# Test Picture from Yuma, AZ



## yumacoyotesniper (Feb 6, 2010)

I still can't figure this out. I uploaded my pictures into photo bucket and I have cut and pasted the URL in here and down in the file comment box. It wont paste into the file name. Can some one help me here. I think I am close to getting this. This URL is a picture in photo bucket. What do I do with it.


----------



## yumacoyotesniper (Feb 6, 2010)

It worked, thank you Jesus. Now I am ready to rock and roll if people still do that. Here is my last yote of the year. I will post some really cool pictures tomorrow night. I got to get my behind to bed. Up at 0400 to go to work.


----------



## yumacoyotesniper (Feb 6, 2010)

This is a picture of the tri-pod I use to get up off the ground in the thick stuff. This was my first one this year with my shot gun at 68 yards, Dead Coyote Chocke and 3 inch shells, they are deadly as shown in the picture.


----------



## kingcanada (Sep 19, 2009)

try setting your pic size at 1m or 15x17. these look like they are set at one of the smallest settings. your getting there. :thumb:


----------



## kingcanada (Sep 19, 2009)

i did double click on the picture here, it took me to the album on photo bucket so i could see bigger copies. that looks like good quail country too.


----------



## owwwwww (Jan 8, 2008)

Yay!
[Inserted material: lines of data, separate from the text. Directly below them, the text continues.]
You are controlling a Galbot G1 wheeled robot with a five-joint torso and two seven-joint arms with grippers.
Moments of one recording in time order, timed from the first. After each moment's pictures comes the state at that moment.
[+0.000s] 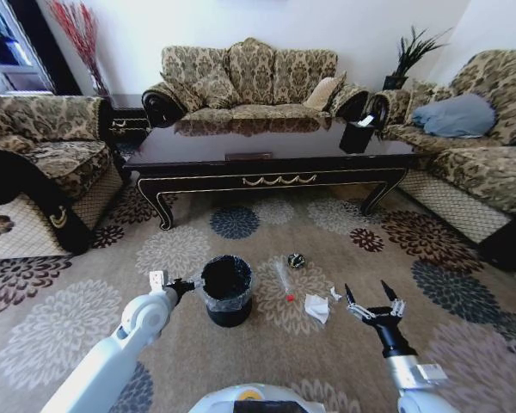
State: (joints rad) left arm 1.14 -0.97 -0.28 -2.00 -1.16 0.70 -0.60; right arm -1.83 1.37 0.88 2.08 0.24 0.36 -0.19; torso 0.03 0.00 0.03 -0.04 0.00
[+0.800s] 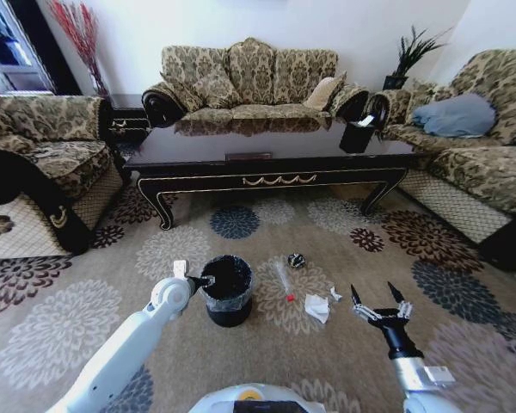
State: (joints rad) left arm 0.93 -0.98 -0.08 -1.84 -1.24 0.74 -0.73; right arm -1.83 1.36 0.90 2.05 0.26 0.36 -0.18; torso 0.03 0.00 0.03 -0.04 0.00
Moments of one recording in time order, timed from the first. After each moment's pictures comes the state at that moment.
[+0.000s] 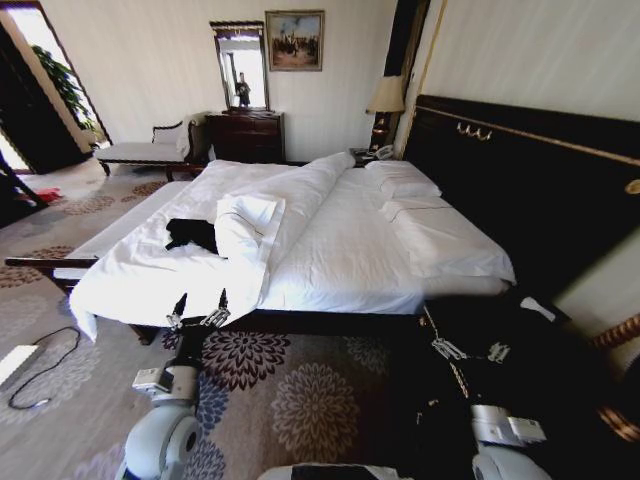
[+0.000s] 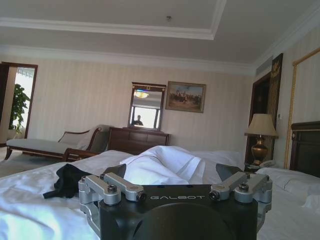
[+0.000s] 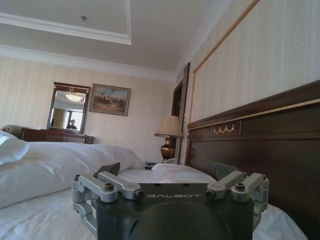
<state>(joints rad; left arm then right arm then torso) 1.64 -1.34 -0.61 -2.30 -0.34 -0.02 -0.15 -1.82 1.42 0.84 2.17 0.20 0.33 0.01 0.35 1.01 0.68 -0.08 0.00</state>
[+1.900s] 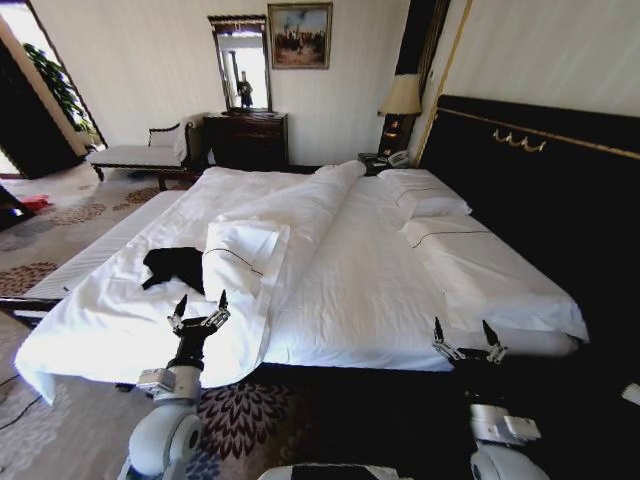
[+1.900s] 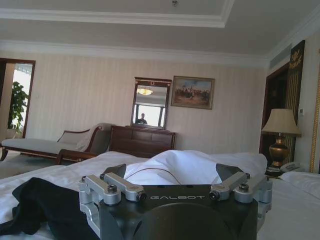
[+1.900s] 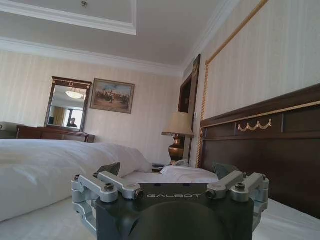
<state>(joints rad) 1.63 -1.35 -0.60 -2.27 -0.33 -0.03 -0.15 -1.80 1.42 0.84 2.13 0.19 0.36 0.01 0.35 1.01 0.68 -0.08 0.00</state>
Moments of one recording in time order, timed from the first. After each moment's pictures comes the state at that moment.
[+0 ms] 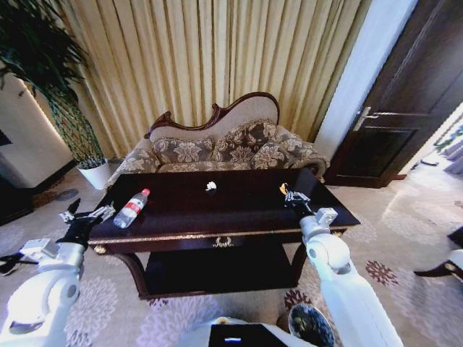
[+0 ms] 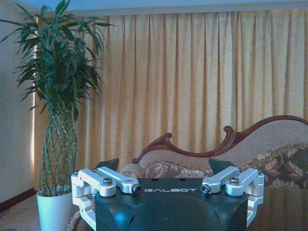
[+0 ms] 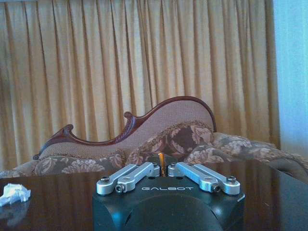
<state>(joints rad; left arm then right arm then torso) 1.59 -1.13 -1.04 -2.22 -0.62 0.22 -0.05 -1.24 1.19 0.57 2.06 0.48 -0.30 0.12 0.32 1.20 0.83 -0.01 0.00</state>
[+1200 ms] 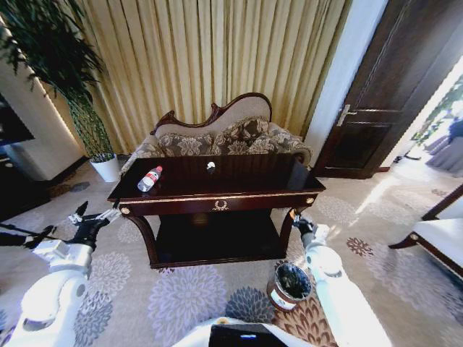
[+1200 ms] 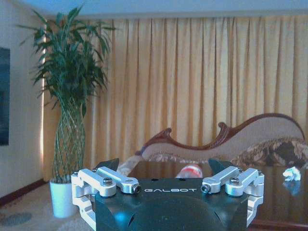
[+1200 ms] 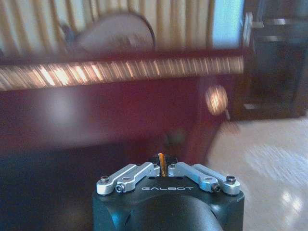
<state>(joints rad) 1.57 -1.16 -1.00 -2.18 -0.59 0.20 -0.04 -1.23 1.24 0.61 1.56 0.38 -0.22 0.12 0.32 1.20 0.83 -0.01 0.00</state>
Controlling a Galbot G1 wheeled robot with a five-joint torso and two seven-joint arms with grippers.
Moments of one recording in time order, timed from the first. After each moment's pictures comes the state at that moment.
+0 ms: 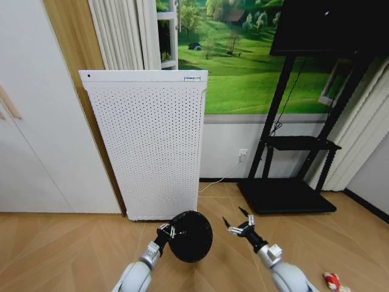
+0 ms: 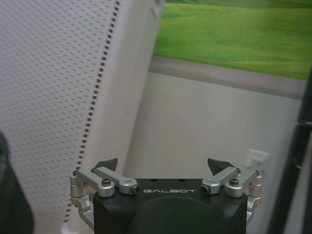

Now if you use the image code instead of the image thumb code, itll look like this


----------



## yumacoyotesniper (Feb 6, 2010)

It is great quail hunting down here. Thanks for the tips so I can post quality pictures. I have posted another picture of a dog shot in December from about 165. Started in to the call in about 3 minutes but hung up so I had to take the longer shot.


----------



## kingcanada (Sep 19, 2009)

i love that. 165 yards a "longer shot". those yuma yoters have lots of brush to hide in. most places here don't have that problem, but a few of my favorite spots are actually quite similar. something about sand mound flats really holds the rabbits. yoters are not far behind! the last hunt i had on one of these flats got exciting. got blindsided. shot a full charger at 30 feet. of course that brush is an advantage at times too. you can get your gun pointed the right direction when the dog passes behind the next bush. it sure makes you strain your eyes though. :thumb:


----------



## yumacoyotesniper (Feb 6, 2010)

Know just what you mean. I always have my shotgun on my lap for the fast movers or as we call them drive bys.


----------